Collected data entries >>
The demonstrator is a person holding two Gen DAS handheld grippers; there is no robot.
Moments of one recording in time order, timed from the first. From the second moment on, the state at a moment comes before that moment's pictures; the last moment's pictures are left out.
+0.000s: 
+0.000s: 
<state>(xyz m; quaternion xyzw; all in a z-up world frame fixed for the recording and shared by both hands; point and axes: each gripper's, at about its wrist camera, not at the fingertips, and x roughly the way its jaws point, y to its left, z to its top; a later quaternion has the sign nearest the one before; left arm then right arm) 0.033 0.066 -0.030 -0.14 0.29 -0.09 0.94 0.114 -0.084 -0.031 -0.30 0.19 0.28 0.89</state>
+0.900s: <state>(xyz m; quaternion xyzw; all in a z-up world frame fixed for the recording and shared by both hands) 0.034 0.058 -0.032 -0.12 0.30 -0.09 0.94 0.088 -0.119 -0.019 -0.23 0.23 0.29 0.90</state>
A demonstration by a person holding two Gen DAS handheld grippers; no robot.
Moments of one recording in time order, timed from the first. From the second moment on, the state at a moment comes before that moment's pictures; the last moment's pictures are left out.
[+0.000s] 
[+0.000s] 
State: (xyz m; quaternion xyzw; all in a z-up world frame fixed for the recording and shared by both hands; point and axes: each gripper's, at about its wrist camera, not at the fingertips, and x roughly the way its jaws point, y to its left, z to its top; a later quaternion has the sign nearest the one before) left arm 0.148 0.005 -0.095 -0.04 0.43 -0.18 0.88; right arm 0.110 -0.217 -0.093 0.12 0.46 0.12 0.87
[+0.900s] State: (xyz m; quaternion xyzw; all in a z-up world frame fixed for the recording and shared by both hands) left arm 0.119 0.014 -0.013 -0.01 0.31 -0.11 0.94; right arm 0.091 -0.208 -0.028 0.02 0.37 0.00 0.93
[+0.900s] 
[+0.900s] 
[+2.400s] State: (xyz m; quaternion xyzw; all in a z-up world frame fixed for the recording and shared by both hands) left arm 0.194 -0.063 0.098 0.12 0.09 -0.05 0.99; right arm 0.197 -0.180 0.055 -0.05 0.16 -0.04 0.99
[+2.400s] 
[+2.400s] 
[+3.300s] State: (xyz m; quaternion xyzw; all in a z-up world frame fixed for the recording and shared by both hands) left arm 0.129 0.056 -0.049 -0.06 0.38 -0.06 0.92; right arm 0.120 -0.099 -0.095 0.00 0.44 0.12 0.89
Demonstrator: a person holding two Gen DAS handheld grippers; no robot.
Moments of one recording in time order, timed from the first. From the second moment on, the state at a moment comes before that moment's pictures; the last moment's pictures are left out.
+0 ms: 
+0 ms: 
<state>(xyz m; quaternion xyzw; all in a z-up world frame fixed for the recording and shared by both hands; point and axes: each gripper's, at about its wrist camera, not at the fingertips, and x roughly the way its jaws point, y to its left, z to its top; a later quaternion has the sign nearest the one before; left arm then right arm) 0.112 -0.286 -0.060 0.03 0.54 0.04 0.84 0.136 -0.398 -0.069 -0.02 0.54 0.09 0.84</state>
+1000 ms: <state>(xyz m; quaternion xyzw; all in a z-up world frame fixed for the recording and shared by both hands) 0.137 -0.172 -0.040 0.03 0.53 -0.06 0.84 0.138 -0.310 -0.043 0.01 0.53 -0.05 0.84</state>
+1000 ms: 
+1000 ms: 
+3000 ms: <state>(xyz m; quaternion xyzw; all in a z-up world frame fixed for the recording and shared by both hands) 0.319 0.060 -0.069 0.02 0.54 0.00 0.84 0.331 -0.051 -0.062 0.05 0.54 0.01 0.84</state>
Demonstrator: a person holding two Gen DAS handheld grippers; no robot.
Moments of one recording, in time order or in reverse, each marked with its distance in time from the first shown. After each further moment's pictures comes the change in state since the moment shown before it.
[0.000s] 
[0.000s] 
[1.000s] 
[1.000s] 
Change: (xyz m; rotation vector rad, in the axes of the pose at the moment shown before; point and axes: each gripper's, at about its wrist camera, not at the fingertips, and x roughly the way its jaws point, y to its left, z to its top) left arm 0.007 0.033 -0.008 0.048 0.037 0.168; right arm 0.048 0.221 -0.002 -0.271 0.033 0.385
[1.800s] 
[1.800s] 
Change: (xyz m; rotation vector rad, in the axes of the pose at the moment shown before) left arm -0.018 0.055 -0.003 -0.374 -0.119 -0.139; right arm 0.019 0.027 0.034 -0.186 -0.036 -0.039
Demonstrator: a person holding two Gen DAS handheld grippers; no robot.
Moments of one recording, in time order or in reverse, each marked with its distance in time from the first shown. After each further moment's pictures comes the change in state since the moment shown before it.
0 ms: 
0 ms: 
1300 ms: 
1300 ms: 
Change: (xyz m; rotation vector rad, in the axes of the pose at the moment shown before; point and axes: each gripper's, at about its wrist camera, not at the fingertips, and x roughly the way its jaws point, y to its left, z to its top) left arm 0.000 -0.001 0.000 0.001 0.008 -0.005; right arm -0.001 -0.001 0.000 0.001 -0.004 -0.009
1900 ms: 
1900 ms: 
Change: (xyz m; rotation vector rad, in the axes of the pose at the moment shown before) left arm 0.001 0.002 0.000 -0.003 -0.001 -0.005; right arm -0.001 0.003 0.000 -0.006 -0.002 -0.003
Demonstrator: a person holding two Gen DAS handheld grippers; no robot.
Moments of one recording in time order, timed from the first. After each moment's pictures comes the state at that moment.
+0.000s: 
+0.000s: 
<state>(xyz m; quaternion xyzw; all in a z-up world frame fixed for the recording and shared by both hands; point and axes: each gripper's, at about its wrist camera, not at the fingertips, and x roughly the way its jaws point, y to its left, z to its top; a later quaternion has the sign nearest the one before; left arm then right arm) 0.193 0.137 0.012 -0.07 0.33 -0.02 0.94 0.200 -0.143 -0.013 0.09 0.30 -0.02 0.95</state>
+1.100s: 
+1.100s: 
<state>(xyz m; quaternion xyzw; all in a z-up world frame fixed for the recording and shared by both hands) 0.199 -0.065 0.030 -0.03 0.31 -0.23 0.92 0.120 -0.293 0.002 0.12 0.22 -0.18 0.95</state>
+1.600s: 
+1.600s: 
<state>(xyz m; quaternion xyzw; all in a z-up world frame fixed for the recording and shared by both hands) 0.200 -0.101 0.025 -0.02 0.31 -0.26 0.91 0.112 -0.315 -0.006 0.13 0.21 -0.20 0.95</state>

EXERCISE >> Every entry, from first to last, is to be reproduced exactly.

YOUR SOLUTION >>
The demonstrator is a person holding two Gen DAS handheld grippers; there is no robot.
Moments of one recording in time order, timed from the first. From the second moment on, the state at a moment comes before that moment's pictures; the last moment's pictures are left out.
+0.000s: 
+0.000s: 
<state>(xyz m; quaternion xyzw; all in a z-up world frame fixed for the recording and shared by both hands; point and axes: each gripper's, at about its wrist camera, not at the fingertips, and x roughly the way its jaws point, y to its left, z to its top; a later quaternion has the sign nearest the one before; left arm then right arm) 0.033 0.066 -0.030 -0.14 0.29 -0.09 0.94 0.114 -0.084 -0.031 -0.30 0.19 0.28 0.89</state>
+0.900s: <state>(xyz m; quaternion xyzw; all in a z-up world frame fixed for the recording and shared by both hands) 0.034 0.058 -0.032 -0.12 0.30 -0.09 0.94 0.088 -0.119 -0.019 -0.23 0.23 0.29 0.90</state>
A demonstration by a person holding two Gen DAS handheld grippers; no robot.
Moments of one recording in time order, timed from the first. From the second moment on, the state at a moment comes before that moment's pictures; the last moment's pictures are left out.
[+0.000s] 
[+0.000s] 
State: (xyz m; quaternion xyzw; all in a z-up world frame fixed for the recording and shared by both hands; point and axes: each gripper's, at about its wrist camera, not at the fingertips, and x roughly the way its jaws point, y to its left, z to its top; a later quaternion has the sign nearest the one before) left arm 0.148 0.005 -0.095 -0.04 0.43 -0.18 0.88; right arm 0.110 -0.217 -0.093 0.12 0.46 0.12 0.87
[+0.900s] State: (xyz m; quaternion xyzw; all in a z-up world frame fixed for the recording and shared by both hands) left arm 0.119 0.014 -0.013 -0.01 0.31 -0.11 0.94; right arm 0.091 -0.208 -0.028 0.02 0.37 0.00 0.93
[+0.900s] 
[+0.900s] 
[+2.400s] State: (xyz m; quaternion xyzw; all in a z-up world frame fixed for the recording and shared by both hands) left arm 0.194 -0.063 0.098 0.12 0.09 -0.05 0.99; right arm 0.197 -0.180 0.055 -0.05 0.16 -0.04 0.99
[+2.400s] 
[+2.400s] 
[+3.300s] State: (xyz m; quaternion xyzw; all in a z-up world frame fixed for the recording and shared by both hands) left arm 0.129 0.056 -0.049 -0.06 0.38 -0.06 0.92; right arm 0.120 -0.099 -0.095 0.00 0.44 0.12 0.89
Demonstrator: a person holding two Gen DAS handheld grippers; no robot.
Moments of one recording in time order, timed from the first. From the second moment on, the state at a moment comes before that moment's pictures; the last moment's pictures are left out.
+0 ms: 
+0 ms: 
<state>(xyz m; quaternion xyzw; all in a z-up world frame fixed for the recording and shared by both hands; point and axes: each gripper's, at about its wrist camera, not at the fingertips, and x roughly the way its jaws point, y to its left, z to its top; a later quaternion has the sign nearest the one before; left arm then right arm) 0.112 -0.286 -0.060 0.03 0.54 0.04 0.84 0.136 -0.398 -0.069 -0.02 0.54 0.09 0.84</state>
+1000 ms: <state>(xyz m; quaternion xyzw; all in a z-up world frame fixed for the recording and shared by both hands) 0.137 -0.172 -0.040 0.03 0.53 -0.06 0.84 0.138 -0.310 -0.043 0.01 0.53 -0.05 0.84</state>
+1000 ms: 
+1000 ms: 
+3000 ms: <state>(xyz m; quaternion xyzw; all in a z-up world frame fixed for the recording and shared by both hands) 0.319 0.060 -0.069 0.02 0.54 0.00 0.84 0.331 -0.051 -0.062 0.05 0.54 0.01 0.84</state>
Demonstrator: a person holding two Gen DAS handheld grippers; no robot.
Moments of one recording, in time order or in reverse, each marked with its distance in time from the first shown. After each further moment's pictures comes the change in state since the moment shown before it.
[0.000s] 
[0.000s] 
[1.000s] 
[1.000s] 
Change: (xyz m; rotation vector rad, in the axes of the pose at the moment shown before; point and axes: each gripper's, at about its wrist camera, not at the fingertips, and x roughly the way its jaws point, y to its left, z to its top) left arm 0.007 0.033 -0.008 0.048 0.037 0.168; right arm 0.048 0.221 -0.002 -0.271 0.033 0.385
[1.800s] 
[1.800s] 
Change: (xyz m; rotation vector rad, in the axes of the pose at the moment shown before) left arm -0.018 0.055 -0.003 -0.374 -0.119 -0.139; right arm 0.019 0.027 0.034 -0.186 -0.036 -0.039
Demonstrator: a person holding two Gen DAS handheld grippers; no robot.
Moments of one recording, in time order or in reverse, each marked with its distance in time from the first shown. After each further moment's pictures comes the change in state since the moment shown before it.
0 ms: 
0 ms: 
1300 ms: 
1300 ms: 
Change: (xyz m; rotation vector rad, in the axes of the pose at the moment shown before; point and axes: each gripper's, at about its wrist camera, not at the fingertips, and x roughly the way its jaws point, y to its left, z to its top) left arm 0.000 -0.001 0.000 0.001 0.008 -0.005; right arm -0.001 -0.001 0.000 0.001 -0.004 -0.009
1900 ms: 
1900 ms: 
Change: (xyz m; rotation vector rad, in the axes of the pose at the moment shown before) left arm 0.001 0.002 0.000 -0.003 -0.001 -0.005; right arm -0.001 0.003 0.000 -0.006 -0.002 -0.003
Demonstrator: a person holding two Gen DAS handheld grippers; no robot.
Moments of one recording in time order, timed from the first. After each moment's pictures comes the state at that moment.
+0.000s: 
+0.000s: 
<state>(xyz m; quaternion xyzw; all in a z-up world frame fixed for the recording and shared by both hands; point and axes: each gripper's, at about its wrist camera, not at the fingertips, and x roughly the way its jaws point, y to its left, z to its top; a later quaternion has the sign nearest the one before; left arm then right arm) 0.193 0.137 0.012 -0.07 0.33 -0.02 0.94 0.200 -0.143 -0.013 0.09 0.30 -0.02 0.95</state>
+1.100s: 
+1.100s: 
<state>(xyz m; quaternion xyzw; all in a z-up world frame fixed for the recording and shared by both hands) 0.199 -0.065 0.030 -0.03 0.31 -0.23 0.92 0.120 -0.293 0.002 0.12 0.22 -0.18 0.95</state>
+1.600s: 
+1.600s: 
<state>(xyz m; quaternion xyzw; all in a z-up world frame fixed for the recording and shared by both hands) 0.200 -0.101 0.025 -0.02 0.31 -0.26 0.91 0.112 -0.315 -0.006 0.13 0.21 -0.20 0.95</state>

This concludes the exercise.